The model is sensitive to geometric scale and scene distance variation; performance may degrade when transferring from synthetic data to real scenes with different spatial distributions (e.g., autonomous driving).
Training exclusively on synthetic data means that noise and sparsity in real-world point clouds may pose additional challenges.
The current setting of 8192 points per frame may limit computational efficiency for dense point clouds (e.g., LiDAR with tens of thousands of points).
Future directions include: introducing scene-specific data or adaptive training strategies to mitigate distribution shift; exploring more efficient correlation volume computation and Transformer attention mechanisms; extending the framework to large-scale outdoor scenes.
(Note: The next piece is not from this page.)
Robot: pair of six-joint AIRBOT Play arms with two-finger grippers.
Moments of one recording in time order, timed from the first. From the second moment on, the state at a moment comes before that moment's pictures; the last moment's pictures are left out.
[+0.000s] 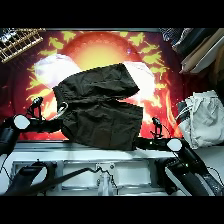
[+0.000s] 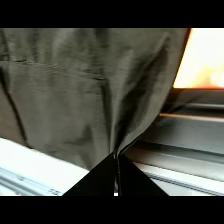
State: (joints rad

vs. SceneTracker (RGB-D): SceneTracker is the strongest RGB-D baseline, with EPE 0.204 vs. PCSTracker's 0.133 on PointOdyssey3D, demonstrating that point-cloud-only methods have a natural advantage in 3D motion understanding (unconstrained by 2D appearance-driven frameworks).
vs. PV-RAFT (SF-baseline): The dual-branch correlation volume design of PV-RAFT is inherited, yet the simple chaining strategy without long-sequence-specific design yields EPE as high as 0.330 (+148%), clearly demonstrating the necessity of dedicated long-sequence designs.
vs. SpatialTracker/DELTA: These RGB-D methods are limited by 2D appearance features and perform poorly on 3D trajectory recovery (EPE 0.924/0.780), highlighting the clear advantage of rich 3D geometric information.

Rating¶

Novelty: ⭐⭐⭐⭐⭐ First work to systematically define and address long-term scene flow estimation on point clouds; the three design modules are highly targeted and tightly integrated.
Experimental Thoroughness: ⭐⭐⭐⭐⭐ Two datasets (synthetic + real-world), multi-dimensional ablations, temporal drift analysis, and efficiency comparisons — highly comprehensive.
Writing Quality: ⭐⭐⭐⭐ Problem motivation is clear, method hierarchy is well-structured, and experimental analysis is in-depth.
Value: ⭐⭐⭐⭐⭐ A pioneering contribution with dataset releases and real-time inference, making a significant impact on the field of 3D motion analysis.